How do the records below read from their first line through the line containing "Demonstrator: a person"? Write those lines out exactly.

◆ Records provided:
____

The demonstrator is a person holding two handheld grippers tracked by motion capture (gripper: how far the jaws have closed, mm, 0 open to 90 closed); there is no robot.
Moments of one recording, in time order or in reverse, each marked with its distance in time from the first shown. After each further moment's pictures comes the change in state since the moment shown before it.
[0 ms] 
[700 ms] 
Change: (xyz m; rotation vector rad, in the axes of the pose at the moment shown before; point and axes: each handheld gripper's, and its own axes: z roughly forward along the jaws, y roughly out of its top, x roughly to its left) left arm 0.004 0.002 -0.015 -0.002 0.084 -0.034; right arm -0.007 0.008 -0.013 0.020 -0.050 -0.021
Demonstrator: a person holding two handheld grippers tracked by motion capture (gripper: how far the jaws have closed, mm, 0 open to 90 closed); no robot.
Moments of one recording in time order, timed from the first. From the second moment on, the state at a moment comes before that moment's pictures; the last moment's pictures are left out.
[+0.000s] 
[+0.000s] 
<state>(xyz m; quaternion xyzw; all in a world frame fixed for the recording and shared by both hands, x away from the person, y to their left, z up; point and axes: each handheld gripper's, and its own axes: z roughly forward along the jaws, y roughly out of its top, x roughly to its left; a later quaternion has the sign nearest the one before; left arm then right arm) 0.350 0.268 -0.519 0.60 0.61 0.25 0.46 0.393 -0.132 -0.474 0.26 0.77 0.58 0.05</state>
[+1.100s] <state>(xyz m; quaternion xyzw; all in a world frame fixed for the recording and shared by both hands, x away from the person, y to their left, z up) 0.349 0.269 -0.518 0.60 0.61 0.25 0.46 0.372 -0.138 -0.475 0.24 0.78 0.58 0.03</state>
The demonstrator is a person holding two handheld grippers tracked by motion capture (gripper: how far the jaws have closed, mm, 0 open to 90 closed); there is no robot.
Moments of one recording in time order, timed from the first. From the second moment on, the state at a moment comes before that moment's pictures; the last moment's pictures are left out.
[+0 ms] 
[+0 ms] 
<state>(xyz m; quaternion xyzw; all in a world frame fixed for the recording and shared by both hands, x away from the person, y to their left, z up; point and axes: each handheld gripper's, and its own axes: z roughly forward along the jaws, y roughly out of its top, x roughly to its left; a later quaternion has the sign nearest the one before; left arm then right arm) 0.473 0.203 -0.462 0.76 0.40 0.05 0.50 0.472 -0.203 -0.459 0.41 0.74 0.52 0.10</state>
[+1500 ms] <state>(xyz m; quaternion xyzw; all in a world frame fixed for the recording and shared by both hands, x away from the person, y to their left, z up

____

◆ Problem solution:
The demonstrator is a person holding two handheld grippers tracked by motion capture (gripper: how far the jaws have closed, mm, 0 open to 90 closed); there is no robot.
Moments of one recording, in time order or in reverse, each marked with its distance in time from the first shown. After each further moment's pictures comes the change in state since the moment shown before it.
[0 ms] 
[700 ms] 
Change: (xyz m; rotation vector rad, in the axes of the pose at the moment shown before; point and axes: each handheld gripper's, and its own axes: z roughly forward along the jaws, y roughly out of its top, x roughly to its left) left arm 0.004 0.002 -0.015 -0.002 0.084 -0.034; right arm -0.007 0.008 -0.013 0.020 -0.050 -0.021
Demonstrator: a person holding two handheld grippers tracked by motion capture (gripper: how far the jaws have closed, mm, 0 open to 90 closed); no robot.

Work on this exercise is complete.